A ground-breaking battle between lawyers and artificial intelligence (AI) has ended in a comfortable victory for AI.
Lawyers had a week to predict whether real PPI complaints were upheld or rejected by the Financial Ombudsman, using their own resources and unlimited time, before AI, in the form of CaseCrunch, got to work.
The CaseCrunch system, developed by the team behind LawBot, achieved an accuracy rate of 86.6%, compared to 62.3% for the lawyers. Over 100 lawyers, mainly solicitors from commercial law firms, contributed 775 predictions.
Ludwig Bull, scientific director of CaseCrunch, said: “Evaluating these results is tricky.
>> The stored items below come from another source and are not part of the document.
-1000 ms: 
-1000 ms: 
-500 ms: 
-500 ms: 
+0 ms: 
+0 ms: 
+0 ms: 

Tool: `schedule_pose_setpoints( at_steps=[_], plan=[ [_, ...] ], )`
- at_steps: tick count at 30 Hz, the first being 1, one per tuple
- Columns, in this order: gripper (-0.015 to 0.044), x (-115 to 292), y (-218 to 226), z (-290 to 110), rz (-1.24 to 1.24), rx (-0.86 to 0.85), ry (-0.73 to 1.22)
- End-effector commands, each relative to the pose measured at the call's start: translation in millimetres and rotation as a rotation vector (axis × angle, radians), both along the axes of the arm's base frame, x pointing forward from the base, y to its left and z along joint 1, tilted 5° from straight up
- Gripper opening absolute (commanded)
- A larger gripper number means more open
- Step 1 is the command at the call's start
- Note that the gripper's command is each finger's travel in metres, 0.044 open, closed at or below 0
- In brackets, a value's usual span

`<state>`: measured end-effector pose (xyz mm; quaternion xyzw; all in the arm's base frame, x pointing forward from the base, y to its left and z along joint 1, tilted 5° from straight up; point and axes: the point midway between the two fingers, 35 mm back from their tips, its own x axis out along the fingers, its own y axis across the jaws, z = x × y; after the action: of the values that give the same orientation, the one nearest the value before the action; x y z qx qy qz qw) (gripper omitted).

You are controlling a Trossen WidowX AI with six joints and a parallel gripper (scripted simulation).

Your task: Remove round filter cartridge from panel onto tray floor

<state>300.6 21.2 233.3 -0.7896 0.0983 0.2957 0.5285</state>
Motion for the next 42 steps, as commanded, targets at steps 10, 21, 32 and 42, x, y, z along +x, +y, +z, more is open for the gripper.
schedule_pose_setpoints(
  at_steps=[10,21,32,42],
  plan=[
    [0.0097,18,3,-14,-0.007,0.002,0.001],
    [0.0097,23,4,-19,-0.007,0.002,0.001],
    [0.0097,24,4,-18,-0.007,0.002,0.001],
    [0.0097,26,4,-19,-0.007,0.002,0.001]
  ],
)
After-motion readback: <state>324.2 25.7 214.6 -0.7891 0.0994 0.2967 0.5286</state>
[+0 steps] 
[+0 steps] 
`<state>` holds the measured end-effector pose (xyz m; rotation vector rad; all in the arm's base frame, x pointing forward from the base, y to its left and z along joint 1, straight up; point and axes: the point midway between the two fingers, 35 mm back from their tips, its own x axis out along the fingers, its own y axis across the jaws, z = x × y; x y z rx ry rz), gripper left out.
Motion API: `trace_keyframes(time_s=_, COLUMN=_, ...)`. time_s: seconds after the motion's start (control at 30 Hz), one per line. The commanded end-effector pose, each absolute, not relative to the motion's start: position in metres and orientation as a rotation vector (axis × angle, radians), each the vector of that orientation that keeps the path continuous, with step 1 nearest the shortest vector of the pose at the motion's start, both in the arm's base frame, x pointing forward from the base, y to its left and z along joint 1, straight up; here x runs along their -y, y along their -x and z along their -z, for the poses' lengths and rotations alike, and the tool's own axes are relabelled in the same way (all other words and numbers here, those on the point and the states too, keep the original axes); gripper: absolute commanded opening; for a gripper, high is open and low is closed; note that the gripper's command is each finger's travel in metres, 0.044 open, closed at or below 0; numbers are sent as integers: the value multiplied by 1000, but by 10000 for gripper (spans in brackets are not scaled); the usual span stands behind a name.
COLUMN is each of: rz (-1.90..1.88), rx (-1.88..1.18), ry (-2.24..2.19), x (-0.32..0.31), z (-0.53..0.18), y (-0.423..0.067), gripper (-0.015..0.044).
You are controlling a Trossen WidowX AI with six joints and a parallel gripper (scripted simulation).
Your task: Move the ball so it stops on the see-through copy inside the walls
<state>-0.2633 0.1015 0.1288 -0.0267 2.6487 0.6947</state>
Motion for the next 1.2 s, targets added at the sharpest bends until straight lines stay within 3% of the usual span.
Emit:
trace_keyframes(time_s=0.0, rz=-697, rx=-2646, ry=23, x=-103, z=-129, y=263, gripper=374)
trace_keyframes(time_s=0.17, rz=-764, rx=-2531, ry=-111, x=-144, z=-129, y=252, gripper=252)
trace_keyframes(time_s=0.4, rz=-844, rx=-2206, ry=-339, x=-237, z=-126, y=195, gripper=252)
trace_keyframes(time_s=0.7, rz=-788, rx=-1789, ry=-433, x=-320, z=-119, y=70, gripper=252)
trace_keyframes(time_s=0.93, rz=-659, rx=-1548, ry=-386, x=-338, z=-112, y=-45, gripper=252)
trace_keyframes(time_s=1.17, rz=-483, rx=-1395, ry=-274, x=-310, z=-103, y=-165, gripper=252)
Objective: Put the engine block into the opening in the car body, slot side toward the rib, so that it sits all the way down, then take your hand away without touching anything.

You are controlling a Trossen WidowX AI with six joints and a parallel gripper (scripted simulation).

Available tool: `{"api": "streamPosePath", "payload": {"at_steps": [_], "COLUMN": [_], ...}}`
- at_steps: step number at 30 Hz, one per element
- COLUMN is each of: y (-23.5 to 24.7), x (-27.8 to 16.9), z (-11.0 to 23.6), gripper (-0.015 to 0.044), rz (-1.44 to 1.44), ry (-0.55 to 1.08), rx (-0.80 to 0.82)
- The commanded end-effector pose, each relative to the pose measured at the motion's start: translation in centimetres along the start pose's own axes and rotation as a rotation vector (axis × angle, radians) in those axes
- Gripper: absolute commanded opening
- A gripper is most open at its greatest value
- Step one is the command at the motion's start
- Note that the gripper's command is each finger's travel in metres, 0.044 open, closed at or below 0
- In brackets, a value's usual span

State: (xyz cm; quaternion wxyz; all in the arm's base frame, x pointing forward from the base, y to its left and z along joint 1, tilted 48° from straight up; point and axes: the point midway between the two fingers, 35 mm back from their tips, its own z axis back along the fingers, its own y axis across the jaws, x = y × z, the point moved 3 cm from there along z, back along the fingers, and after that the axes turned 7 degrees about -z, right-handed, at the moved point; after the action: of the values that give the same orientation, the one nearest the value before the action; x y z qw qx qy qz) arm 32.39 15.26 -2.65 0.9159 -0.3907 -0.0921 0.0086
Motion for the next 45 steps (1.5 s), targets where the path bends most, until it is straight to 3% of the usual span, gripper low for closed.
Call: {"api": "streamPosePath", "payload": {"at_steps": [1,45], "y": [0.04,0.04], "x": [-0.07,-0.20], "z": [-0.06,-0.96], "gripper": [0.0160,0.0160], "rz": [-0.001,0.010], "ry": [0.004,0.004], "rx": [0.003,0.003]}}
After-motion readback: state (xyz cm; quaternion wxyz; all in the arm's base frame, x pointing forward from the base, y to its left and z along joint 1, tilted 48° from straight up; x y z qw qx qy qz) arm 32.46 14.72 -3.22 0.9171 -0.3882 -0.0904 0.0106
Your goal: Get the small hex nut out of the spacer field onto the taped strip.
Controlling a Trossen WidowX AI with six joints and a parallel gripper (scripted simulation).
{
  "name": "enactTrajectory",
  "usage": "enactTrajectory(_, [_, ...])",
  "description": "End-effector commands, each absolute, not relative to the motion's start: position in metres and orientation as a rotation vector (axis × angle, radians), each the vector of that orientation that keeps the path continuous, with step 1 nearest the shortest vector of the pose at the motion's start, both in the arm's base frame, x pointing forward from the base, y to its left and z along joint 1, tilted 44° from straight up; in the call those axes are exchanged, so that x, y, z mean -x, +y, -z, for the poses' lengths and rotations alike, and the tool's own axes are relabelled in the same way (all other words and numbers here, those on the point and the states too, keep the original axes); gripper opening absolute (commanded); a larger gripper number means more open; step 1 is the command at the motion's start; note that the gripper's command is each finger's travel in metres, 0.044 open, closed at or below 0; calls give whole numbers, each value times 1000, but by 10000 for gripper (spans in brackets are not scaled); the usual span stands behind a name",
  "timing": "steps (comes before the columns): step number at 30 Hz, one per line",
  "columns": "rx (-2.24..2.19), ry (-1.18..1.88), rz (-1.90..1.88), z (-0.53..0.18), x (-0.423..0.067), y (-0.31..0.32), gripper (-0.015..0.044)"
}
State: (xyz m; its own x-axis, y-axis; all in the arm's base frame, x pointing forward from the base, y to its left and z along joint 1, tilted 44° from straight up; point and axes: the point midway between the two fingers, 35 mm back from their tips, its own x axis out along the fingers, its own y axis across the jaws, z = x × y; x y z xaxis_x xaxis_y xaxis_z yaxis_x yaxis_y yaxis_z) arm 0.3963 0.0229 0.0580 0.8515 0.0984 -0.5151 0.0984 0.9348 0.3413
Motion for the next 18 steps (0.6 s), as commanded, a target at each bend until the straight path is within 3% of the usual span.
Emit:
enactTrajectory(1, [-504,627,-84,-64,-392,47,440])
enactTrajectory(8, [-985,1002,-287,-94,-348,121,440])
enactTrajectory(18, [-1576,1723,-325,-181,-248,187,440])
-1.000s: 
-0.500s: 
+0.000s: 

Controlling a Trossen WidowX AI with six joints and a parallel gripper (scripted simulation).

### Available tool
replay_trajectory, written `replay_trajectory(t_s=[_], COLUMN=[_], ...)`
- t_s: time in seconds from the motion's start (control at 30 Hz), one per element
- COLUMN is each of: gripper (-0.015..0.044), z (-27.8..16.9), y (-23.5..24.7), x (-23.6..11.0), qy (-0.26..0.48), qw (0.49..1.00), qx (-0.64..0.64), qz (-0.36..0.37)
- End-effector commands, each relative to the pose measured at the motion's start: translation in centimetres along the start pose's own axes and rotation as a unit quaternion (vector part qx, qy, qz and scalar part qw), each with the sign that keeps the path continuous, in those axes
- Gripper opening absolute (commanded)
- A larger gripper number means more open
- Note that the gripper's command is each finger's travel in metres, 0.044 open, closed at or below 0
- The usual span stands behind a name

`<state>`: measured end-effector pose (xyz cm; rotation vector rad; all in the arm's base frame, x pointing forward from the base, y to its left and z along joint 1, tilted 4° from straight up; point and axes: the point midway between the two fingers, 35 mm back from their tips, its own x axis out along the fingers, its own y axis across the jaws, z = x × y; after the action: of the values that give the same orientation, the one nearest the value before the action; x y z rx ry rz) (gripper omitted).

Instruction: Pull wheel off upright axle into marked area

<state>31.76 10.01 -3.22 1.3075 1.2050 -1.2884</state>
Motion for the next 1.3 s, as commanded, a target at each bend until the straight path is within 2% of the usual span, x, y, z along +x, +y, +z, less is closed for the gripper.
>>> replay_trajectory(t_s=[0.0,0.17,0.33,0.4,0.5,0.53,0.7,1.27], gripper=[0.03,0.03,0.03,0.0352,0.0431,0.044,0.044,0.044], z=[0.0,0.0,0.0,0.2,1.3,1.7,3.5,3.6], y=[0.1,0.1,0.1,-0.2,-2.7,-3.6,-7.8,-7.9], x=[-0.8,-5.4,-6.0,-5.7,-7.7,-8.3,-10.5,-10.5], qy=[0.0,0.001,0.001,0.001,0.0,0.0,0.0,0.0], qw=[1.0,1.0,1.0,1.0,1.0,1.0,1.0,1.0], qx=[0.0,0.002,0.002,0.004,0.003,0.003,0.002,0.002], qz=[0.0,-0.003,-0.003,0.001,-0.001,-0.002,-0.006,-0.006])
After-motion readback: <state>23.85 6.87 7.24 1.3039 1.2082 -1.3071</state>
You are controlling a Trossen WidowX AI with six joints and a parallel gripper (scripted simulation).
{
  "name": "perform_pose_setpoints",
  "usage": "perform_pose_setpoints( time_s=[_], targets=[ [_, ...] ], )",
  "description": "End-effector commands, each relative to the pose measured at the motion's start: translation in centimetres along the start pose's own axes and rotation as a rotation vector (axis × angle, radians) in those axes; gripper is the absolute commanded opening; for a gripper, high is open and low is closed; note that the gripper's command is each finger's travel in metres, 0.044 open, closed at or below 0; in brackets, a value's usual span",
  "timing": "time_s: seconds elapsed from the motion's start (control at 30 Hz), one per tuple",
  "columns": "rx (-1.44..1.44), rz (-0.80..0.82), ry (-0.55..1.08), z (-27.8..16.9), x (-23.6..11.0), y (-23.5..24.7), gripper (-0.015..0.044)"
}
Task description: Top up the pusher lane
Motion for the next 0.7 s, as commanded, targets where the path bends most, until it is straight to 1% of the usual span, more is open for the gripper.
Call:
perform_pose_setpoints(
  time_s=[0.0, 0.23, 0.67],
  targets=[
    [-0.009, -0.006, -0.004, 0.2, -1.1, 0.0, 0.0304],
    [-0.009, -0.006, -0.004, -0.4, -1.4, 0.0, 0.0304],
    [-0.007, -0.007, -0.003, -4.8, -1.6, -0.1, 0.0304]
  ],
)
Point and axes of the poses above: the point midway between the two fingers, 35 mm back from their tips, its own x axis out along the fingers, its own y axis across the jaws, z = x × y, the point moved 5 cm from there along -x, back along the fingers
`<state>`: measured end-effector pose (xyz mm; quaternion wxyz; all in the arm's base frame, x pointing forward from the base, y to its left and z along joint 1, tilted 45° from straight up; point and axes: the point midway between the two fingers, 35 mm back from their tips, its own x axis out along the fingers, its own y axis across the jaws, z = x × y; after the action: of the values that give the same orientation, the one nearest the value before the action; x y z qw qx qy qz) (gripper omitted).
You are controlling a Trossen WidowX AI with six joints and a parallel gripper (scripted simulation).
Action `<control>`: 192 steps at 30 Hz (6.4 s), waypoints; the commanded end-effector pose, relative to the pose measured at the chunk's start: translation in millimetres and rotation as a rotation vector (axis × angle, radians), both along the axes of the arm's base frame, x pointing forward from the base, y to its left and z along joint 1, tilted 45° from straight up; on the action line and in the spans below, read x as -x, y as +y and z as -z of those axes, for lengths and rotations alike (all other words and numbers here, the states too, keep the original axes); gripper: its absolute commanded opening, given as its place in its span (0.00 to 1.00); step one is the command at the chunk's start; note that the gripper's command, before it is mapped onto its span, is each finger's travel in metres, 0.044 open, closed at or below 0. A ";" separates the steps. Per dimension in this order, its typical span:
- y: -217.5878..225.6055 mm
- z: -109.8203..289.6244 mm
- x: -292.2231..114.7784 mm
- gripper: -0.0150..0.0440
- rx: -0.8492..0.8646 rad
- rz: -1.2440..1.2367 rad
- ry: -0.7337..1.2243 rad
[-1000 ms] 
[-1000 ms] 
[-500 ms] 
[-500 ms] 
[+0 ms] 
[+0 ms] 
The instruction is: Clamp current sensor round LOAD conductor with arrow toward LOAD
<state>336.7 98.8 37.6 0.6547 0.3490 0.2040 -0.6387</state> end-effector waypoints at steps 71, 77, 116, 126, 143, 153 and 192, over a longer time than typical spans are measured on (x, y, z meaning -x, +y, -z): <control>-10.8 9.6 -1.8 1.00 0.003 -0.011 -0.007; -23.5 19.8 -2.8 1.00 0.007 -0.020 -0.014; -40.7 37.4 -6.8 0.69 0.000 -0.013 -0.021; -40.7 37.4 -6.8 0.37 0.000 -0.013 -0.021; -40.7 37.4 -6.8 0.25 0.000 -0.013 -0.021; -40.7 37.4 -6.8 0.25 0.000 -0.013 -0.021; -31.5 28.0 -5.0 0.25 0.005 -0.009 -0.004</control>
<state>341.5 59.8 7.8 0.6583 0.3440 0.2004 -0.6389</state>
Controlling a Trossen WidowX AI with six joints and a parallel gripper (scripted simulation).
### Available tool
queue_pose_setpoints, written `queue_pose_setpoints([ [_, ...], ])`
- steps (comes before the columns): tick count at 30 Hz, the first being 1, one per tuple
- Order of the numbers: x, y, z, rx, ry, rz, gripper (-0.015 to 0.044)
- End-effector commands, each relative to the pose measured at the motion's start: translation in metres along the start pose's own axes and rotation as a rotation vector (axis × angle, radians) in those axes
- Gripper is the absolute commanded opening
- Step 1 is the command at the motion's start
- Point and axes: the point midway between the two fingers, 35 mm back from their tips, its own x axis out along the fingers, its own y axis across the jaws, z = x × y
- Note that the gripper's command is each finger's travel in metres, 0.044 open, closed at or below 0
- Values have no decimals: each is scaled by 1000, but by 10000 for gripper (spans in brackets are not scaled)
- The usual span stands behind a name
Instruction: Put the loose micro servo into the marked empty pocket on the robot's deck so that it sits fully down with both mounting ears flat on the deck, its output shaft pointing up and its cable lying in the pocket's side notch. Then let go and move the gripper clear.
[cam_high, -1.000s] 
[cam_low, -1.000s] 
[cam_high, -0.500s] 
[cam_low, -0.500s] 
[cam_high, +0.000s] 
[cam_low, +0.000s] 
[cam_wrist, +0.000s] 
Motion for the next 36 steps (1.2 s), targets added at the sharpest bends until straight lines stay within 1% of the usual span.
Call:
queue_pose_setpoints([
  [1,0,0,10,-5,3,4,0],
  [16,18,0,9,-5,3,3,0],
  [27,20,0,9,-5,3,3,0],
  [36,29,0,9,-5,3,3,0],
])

These results do not mean that machines are generally better at predicting outcomes than human lawyers.
“These results show that if the question is defined precisely, machines are able to compete with and sometimes outperform human lawyers.
“The use case for these systems clear. Legal decision prediction systems like ours can solve legal bottlenecks within organisations permanently and reliably.”
CaseCrunch said the main reason for the machine’s winning margin seemed to be that the network had “a better grasp of the importance of non-legal factors”, such as age, than the lawyers.
Mr Bull is working on a research paper explaining the approach taken and broader significance of the challenge, to be published early next month.
The legal judge for the challenge was Felix Steffek, lecturer in law at Cambridge University and co-director of the Centre for Corporate and Commercial Law.
He said: “The factual descriptions of the problems set by the Financial Ombudsman Service are a reasonable basis for a prediction about PPI mis-selling complaints being upheld or rejected by the ombudsman at an early stage in the advisory process.
“Trained lawyers from commercial London law firms, using all the tools and resources they usually work with, are able to make reasonable predictions about these problems at this point even though the information given per claim varies and further information might be revealed at later stages.”
The technical judge was Ian Dodd, UK director of American case prediction pioneers Premonition.
Mr Dodd said it would be interesting to put a value, in pounds sterling, on the processing costs of the challenge: “The real number of ‘Human: 62.3% at £300p/h and X hours’ compared to ‘AI: 86.6% at £17ph and X hours’ is the true bottom line.”
Rebecca Agliolo, marketing director of CaseCrunch, told Legal Futures: “We realised that there are two main obstacles to the substantive advancement and adoption of legal AI.
“Firstly, that the capabilities of AI are shrouded in misconceptions, as lawyers and journalists are fundamentally asking the wrong questions. Secondly, there has been too much talking and too little ‘doing’.
“Ultimately, the challenge wasn’t about ‘winning or losing’- it was about showcasing the potential of artificial intelligence and changing the current paradigm not by talking, but by doing.”
The results were announced at a reception at City firm Kennedys, and the other sponsors were Pinsent Masons and consultants Cosmonauts.
Last year, AI was used to predict the outcome of cases in the European Court of Human Rights in 79% of cases.